On the afternoon of 7/11, we decided to leave home to go with our Plan B, to give birth at St. Luke's Hospital in San Francisco with their Homestyle Midwifery group.  The main decision point to do so was to get pitocin to encourage Ann's contractions.  And indeed they did.   Ann went from 4 cm to 10 cm in about six hours, and then pushed for 2 hours and 13 minutes.  To everyone's surprise (there was no good way to tell before the birth), Madeleine came out in "posterior brow asynclitic" presentation, forehead first, facing up and tilted to the left. That only happens in 1/1000 births and means the head is coming through in the widest possible angle. We found out later that obstetrical textbooks say it is almost impossible to give birth vaginally in such cases and it usually means an automatic C-section. (Only 3 in 10,000 are born that way vaginally.) Well, Ann pushed her out without pain meds, but ended up with 70+ stitches because of the fourth degree tear it created.  The birth was apparently the talk of the Labor & Delivery floor the next day as none of those who worked there had ever seen such an occurrence. 

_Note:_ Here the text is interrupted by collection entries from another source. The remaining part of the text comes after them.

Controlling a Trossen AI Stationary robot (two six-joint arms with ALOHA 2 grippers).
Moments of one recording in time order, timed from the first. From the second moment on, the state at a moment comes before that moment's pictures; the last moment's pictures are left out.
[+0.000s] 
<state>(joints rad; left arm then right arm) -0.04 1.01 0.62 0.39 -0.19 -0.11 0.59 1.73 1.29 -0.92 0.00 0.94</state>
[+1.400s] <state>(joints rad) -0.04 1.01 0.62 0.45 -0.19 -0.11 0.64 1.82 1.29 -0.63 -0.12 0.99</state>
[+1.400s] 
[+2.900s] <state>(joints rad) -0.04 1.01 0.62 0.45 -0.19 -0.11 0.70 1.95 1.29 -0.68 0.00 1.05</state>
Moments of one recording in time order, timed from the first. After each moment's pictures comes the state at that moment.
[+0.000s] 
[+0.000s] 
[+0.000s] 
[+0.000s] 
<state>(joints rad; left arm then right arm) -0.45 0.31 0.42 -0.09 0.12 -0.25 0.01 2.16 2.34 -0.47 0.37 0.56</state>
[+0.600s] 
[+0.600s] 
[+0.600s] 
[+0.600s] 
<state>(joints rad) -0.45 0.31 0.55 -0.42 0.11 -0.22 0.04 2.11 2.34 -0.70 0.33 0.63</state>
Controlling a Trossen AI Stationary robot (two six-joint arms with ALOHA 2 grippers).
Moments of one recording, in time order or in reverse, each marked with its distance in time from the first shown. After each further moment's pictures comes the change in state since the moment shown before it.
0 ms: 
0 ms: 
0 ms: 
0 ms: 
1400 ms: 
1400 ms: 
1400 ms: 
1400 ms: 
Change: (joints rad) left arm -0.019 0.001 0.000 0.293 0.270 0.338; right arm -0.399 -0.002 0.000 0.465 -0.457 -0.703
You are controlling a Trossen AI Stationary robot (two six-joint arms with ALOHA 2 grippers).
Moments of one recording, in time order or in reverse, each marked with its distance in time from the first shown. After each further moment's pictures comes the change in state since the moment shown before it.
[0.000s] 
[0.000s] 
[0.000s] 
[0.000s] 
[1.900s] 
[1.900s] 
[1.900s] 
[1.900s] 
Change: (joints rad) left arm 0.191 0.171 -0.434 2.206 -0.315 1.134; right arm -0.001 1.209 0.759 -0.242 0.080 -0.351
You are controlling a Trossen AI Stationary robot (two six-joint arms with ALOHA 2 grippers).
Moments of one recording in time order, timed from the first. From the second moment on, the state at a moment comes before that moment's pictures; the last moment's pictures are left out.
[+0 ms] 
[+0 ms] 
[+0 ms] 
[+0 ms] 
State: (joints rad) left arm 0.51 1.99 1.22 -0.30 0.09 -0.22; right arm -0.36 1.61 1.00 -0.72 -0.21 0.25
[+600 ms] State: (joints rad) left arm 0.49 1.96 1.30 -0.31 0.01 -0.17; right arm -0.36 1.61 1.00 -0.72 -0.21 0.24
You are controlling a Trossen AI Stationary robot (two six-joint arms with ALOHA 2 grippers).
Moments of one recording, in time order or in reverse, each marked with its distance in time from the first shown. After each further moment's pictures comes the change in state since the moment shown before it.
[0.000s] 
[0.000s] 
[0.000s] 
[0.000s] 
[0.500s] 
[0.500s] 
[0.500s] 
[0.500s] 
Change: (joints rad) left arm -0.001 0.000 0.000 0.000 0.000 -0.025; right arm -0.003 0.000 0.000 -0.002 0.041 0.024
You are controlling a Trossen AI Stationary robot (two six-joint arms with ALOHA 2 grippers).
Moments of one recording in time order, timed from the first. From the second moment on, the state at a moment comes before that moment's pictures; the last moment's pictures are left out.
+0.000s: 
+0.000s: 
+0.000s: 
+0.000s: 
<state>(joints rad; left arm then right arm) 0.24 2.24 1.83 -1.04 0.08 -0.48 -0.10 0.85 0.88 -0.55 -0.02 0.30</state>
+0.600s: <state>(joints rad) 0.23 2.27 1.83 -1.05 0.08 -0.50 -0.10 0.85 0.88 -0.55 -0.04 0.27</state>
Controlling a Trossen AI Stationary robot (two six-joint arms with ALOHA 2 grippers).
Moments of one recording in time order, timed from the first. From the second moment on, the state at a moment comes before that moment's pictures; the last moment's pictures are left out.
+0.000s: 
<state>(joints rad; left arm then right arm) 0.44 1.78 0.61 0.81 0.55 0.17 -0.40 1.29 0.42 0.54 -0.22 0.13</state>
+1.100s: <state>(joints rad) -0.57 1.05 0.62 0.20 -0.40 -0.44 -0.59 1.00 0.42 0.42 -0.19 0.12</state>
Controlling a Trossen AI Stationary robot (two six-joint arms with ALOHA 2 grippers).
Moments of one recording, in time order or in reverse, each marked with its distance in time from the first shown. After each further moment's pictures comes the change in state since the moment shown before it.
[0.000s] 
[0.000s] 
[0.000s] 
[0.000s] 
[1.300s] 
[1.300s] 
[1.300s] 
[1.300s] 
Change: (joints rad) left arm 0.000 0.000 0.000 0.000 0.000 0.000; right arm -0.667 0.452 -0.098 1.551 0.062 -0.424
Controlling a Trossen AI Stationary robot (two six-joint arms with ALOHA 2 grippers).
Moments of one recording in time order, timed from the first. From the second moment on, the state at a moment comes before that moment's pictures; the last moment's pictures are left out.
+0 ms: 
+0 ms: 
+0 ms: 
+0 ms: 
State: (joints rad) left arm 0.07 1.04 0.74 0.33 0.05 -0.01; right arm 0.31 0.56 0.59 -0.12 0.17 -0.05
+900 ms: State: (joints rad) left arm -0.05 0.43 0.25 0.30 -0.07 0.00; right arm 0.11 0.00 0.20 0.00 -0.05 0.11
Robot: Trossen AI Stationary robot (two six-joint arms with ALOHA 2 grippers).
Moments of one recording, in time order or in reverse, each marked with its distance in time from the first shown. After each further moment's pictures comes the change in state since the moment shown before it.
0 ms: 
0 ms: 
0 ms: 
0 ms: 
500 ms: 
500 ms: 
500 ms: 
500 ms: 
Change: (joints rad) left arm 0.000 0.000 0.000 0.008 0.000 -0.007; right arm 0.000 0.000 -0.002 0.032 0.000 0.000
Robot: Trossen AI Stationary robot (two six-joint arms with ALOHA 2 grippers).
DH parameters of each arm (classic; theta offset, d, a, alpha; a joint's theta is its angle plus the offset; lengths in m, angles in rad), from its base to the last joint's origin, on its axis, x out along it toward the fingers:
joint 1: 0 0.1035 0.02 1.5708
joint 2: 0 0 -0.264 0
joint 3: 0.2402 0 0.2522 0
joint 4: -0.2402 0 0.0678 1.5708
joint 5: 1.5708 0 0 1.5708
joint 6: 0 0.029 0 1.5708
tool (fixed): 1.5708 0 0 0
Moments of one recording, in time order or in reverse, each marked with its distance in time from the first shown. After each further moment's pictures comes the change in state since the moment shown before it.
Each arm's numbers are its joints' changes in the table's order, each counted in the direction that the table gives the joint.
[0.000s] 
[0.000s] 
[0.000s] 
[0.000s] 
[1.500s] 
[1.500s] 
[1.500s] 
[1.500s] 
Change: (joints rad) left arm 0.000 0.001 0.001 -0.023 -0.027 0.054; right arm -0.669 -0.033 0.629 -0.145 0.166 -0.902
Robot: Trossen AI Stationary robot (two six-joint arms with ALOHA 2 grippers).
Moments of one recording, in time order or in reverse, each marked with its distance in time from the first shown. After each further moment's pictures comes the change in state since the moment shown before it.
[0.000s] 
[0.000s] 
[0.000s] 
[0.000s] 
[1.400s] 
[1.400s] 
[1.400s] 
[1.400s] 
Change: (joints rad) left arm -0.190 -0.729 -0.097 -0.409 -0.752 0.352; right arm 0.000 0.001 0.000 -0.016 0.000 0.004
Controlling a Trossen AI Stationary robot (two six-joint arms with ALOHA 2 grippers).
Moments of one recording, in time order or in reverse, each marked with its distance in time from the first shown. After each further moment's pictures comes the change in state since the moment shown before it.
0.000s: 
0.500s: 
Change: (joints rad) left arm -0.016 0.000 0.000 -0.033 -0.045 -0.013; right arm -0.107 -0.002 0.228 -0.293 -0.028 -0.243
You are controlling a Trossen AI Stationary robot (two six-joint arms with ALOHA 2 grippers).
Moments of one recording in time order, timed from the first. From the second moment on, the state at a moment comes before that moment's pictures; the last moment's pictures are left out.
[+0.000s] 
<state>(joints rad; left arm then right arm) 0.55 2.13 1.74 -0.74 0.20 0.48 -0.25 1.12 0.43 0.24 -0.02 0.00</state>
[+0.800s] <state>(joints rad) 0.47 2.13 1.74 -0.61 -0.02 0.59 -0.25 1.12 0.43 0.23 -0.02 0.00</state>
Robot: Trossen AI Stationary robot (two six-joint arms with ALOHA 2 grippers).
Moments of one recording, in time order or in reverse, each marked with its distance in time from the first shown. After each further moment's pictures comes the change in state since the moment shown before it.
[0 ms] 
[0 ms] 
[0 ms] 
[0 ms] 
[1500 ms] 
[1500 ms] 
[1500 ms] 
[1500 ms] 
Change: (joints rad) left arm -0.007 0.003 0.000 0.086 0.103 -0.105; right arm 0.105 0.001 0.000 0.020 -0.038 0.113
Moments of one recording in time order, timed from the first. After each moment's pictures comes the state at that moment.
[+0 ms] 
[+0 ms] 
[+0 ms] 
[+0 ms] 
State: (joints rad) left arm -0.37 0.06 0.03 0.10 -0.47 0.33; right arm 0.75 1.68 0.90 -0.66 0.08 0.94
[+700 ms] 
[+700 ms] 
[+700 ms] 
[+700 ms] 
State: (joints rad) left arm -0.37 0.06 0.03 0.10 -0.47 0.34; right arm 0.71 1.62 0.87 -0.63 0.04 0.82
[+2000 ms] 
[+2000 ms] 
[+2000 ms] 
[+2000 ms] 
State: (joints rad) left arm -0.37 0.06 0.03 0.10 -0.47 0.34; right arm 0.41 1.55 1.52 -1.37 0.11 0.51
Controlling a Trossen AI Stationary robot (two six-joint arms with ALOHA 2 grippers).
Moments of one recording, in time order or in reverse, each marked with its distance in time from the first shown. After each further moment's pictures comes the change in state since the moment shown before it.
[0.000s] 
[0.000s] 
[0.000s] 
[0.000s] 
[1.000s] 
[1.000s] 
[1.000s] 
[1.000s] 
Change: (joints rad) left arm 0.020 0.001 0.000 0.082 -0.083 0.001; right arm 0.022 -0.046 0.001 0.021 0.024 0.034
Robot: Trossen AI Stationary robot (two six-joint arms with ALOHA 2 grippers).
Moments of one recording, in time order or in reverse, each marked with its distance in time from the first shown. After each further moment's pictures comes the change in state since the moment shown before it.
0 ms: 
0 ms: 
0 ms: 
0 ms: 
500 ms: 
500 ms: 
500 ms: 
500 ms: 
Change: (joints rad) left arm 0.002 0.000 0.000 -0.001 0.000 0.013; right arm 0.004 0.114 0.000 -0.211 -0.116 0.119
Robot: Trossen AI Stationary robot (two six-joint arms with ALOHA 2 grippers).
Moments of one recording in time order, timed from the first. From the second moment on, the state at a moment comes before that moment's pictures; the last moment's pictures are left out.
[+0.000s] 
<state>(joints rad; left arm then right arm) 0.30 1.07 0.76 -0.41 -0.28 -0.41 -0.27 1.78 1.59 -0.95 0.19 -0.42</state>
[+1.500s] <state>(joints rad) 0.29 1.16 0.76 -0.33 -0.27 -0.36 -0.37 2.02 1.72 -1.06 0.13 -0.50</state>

Ann did an amazing job through the labor and birth.  Her sense of humor came through, and the midwives wrote down some of her choice quotes on her charts ("I am woman, here me roar!").  She startled everyone an hour after the birth when she jumped up to start pushing out the placenta... she must have had some good hormones going! 

While we obviously would have preferred a home birth, we were happy with our decision to go to the hospital, and felt that the "home-style" experience at St. Luke's was the closest we could have come to our desired birth at a hospital (despite some minor annoyances with hospital protocol).  There was a great midwife there and a very helpful midwife in training who capture much of the later labor and birth on camera and videotape.  Our midwives were able to pretty much do what they would have with us at home, and one of them caught Madeleine as she came out.  (In the end, we went through the entire pregnancy and birth without ever having to see a doctor.)